🤖 AI Summary
This work proposes Anticipation-VLA, a hierarchical vision-language-action (VLA) architecture designed to overcome the limitations of existing VLA models in long-horizon embodied tasks, where error accumulation and fixed-granularity subtask decomposition hinder adaptability to dynamic execution states. Anticipation-VLA introduces a recursive, adaptive anticipation mechanism that dynamically generates future subgoals, coupled with a unified multimodal model (UMM) fine-tuned for high-level subgoal planning. This planning module operates in concert with a goal-conditioned VLA policy responsible for low-level action execution, forming an end-to-end adaptive control framework. Evaluated in both simulated and real-world robotic tasks, the approach significantly outperforms current VLA models, demonstrating that dynamic subgoal generation is crucial for enhancing robustness in long-horizon task execution.
📝 Abstract
Vision-Language-Action (VLA) models have emerged as a powerful paradigm for embodied intelligence, enabling robots to perform tasks based on natural language instructions and current visual input. However, existing VLA models struggle with long-horizon tasks due to compounding errors. Prior methods decompose tasks into subtasks of fixed granularity, which cannot adapt to the varying complexity of execution states, limiting their robustness in long-horizon tasks. To overcome this, we introduce Anticipation Model, which adaptively and recursively generates future subgoals. This model continuously adapts as the task unfolds, adjusting future subgoals in response to evolving dynamics, facilitating more reliable planning paths.
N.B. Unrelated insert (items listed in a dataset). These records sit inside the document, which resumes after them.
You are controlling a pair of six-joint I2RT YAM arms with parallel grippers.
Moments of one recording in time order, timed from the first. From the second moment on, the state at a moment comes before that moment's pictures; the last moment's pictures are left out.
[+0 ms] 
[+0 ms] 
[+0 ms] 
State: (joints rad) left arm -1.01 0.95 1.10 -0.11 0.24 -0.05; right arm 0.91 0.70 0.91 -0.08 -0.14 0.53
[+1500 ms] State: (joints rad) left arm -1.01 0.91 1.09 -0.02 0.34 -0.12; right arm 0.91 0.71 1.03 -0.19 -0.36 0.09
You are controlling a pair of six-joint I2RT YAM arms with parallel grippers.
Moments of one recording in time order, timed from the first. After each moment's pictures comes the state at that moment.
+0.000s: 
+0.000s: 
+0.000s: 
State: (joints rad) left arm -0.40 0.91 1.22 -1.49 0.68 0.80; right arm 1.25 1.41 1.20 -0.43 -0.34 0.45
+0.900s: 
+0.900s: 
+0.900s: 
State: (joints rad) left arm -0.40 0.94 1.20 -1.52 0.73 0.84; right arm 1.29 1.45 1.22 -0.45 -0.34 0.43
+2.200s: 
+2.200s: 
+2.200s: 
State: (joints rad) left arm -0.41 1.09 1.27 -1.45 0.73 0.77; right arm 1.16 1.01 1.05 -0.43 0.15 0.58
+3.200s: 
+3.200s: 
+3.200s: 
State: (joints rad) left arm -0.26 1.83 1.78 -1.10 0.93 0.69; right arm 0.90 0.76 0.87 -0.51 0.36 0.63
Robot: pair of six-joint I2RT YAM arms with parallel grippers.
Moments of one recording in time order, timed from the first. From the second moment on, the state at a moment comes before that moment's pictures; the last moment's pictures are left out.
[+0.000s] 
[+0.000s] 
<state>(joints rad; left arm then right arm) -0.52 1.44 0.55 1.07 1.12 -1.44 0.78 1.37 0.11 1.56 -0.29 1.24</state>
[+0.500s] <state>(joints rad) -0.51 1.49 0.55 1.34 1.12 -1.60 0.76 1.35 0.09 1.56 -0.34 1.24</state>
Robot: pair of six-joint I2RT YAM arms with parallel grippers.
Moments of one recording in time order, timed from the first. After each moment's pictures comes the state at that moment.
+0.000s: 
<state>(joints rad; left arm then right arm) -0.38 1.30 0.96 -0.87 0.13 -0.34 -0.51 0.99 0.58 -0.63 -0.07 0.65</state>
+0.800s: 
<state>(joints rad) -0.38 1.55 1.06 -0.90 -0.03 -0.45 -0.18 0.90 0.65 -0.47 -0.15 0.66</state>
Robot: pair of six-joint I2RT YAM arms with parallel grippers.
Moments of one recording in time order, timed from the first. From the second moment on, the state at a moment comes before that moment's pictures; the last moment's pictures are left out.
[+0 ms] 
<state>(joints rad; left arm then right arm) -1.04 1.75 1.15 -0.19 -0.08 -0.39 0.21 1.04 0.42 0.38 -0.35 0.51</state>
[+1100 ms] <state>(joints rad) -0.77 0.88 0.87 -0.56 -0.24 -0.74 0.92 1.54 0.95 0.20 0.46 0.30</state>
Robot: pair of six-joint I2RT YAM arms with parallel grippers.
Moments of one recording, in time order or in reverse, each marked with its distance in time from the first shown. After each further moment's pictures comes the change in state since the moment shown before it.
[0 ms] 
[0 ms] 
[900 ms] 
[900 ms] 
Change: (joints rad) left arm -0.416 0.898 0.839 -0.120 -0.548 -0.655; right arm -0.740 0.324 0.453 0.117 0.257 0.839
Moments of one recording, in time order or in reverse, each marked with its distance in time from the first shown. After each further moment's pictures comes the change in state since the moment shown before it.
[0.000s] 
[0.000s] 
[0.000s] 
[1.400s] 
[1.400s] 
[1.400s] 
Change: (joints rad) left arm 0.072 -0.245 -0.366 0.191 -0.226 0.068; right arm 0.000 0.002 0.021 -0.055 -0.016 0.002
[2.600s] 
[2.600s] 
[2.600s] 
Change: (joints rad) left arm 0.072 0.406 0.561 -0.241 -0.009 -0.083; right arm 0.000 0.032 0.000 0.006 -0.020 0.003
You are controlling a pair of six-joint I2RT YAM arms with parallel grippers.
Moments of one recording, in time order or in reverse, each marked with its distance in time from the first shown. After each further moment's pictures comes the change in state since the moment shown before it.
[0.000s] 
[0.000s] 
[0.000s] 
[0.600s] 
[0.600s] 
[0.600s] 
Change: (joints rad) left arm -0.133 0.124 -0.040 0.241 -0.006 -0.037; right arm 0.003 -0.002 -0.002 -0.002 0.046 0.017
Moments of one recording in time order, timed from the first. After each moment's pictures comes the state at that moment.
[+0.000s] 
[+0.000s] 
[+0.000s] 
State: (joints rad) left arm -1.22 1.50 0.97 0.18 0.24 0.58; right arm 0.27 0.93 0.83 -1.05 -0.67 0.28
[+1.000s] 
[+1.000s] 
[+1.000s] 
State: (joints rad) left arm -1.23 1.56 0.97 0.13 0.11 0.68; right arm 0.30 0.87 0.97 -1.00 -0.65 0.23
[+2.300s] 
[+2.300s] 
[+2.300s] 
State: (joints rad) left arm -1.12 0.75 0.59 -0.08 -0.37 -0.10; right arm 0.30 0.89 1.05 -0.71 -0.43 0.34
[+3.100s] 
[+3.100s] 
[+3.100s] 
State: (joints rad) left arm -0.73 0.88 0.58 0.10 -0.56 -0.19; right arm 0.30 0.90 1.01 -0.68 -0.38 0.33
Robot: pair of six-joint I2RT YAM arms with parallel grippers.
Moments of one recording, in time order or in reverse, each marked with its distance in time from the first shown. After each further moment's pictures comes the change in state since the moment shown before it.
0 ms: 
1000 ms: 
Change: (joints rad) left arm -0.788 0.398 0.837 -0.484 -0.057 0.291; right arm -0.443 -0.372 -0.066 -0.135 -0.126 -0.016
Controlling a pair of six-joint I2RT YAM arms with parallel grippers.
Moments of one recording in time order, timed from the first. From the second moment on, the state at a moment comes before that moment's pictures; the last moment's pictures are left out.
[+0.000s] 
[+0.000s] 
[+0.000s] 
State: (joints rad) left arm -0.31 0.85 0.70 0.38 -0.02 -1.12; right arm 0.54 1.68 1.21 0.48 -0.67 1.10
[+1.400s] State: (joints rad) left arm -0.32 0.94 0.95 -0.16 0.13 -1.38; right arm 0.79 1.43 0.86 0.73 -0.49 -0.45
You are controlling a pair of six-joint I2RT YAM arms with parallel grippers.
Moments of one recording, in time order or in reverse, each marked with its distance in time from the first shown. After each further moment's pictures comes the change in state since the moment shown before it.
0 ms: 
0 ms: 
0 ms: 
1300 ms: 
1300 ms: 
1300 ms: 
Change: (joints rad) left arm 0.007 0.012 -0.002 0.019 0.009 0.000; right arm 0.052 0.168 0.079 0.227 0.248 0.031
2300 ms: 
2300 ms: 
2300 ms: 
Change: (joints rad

Building on this concept, we propose Anticipation-VLA, a hierarchical VLA model that leverages the anticipation model to generate actionable subgoals that guide VLA policy execution. We implement Anticipation-VLA with finetuning a Unified Multimodal Model (UMM) for high-level subgoal generation and a goal-conditioned VLA policy for low-level action execution. Experiments in both simulated and real-world robotic tasks demonstrate the effectiveness of Anticipation-VLA, highlighting the importance of adaptive and recursive subgoal generation for robust policy execution.